The paddocks iced over for weeks,
sky scoured each morning, the frost
even at noon thickening with intent.

Hawks tracking the warm highway
count on a smeared rabbit as lucky strike.
Ignoring traffic, a persistent beak

hauls at a red thread from the splattered
gift, draws a quote declaring how
God looks after his own, which

this day he does. Guts laden
with kill lift deftly. Sun flares
its wingspan. Night nails down.

Vincent O’Sullivan
from The movie may be slightly different, Te Herenga Waka University Press, 2011

Sue Wootton: Reading the title of this poem, and embarking on its first words, you might be thinking, ah, how sweet, a lovely landscape poem, a pastoral. Perhaps some memory of a Graham Sydney on a gallery wall springs to mind. You keep reading, and are swept through the sing-song metre of the first line so swiftly that you might be slow to catch on that you’re not being offered a behind-glass tourist view of the Ida Valley. Maybe what pulls you up short is the abrupt change of metre in the second line, the way the full bleakness of the scene suddenly hits ear and eye – bang, bang – with ‘sky scoured’. Now you hear them you can’t unhear them: the ‘s’ and ‘k’ sounds that slip and crackle through this deadly poem. Reading ‘Ida Valley’ with an ear on the sounds, a finger on the rhythms and an eye on the images is a mini master class in how to weave a satisfying poem. 

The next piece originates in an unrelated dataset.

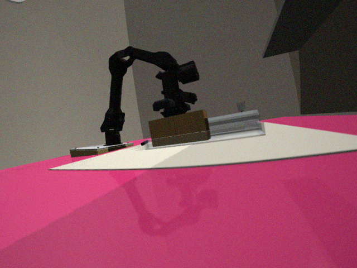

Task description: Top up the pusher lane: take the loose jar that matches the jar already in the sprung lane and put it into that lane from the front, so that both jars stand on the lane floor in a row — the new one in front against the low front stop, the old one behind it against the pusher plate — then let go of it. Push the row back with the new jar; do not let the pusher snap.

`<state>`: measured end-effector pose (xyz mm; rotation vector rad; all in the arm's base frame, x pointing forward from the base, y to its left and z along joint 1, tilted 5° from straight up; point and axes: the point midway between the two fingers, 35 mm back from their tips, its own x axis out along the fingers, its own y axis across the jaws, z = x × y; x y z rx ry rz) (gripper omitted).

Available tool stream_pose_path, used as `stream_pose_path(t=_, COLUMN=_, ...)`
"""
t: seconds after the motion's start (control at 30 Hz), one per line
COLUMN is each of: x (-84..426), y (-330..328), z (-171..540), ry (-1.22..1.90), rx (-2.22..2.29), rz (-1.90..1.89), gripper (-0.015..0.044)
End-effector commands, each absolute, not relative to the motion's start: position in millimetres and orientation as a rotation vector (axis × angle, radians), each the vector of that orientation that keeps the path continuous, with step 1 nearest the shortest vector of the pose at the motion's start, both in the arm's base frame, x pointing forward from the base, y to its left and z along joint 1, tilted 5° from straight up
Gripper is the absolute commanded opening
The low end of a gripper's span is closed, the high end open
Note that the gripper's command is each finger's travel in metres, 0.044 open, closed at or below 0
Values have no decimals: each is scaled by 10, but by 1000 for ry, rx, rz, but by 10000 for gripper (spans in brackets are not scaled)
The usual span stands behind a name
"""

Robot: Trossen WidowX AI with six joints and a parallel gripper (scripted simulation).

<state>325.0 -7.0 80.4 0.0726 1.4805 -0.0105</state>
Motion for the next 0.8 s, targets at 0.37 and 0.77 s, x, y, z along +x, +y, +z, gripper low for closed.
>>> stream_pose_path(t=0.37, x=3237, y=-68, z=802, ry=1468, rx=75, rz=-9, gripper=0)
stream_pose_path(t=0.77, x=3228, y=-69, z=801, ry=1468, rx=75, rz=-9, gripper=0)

Another reason I love ‘Ida Valley’ is that I can hear another poem nesting, so to speak, within it. The ‘red thread’ in ‘Ida Valley’ leads me back decades to one of Vincent’s Butcher poems, ‘Still Shines When You Think of It’. A hawk is central to that poem too, ‘closing sweet on something, / death, that perfect hinge’. When I read ‘Ida Valley’, Butcher is there with me. His assessment? Succinct, blunt, absolutely nailing it: ‘ah! feathered guts!

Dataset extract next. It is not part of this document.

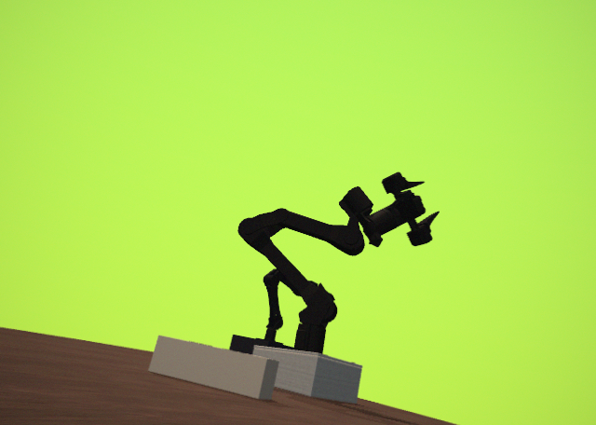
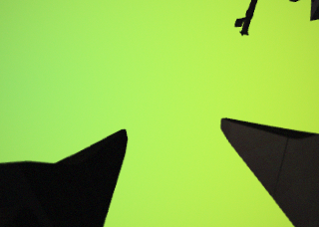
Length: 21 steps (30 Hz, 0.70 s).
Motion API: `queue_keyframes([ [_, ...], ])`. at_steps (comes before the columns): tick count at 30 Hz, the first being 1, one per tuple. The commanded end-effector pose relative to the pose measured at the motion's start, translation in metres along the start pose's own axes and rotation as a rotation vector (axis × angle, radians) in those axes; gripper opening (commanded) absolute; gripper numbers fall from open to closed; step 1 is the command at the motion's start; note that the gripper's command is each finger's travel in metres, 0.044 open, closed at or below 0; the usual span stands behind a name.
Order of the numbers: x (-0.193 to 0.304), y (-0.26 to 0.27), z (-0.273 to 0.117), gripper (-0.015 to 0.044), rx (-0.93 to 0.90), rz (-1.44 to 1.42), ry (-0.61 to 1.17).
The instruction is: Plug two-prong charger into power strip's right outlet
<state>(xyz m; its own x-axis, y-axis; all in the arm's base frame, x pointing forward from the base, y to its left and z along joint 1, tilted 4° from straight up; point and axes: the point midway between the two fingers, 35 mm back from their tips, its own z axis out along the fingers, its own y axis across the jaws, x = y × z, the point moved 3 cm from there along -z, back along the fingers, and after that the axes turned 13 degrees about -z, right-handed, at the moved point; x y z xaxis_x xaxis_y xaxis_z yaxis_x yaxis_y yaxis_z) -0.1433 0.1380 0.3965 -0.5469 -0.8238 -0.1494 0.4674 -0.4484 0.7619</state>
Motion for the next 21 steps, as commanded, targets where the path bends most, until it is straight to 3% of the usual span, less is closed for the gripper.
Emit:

Honoured writer at the Auckland Writers Festival, 2016.
Photo by Marcel Tromp.

Just finding the day

The thrushes are back. The blackbirds too
are back, already worrying the thrushes,
filching their choice worms. The gorse
is running the hills along the Aramoana
Road, spills the slopes yellow; the broom,
so much more politely, you call it
gold. Look again, the gorse walks prickling
against the skyline. This is September.
Today would have been my father’s birthday,
were 126 thought a reasonable lifespan.
The black swans with their necks carved
into questions, take over the shallows
round from Deborah Bay. Further, at
the ocean’s rim, oystercatchers busy
as door-knocking Adventists, time’s surf
certain behind them, soon moving inland.
There’s nothing extraordinary about this.
With us, and the dogs, and the ceremonious
sea, as if there need be. Just finding the day.

from forthcoming Still Is, Te Herenga Waka University Press

Fergus Barrowman: ‘Just finding the day’ comes very near the end of Still Is (due June 2024), and was the poem that stayed with me most strongly after my first reading of the manuscript in late February.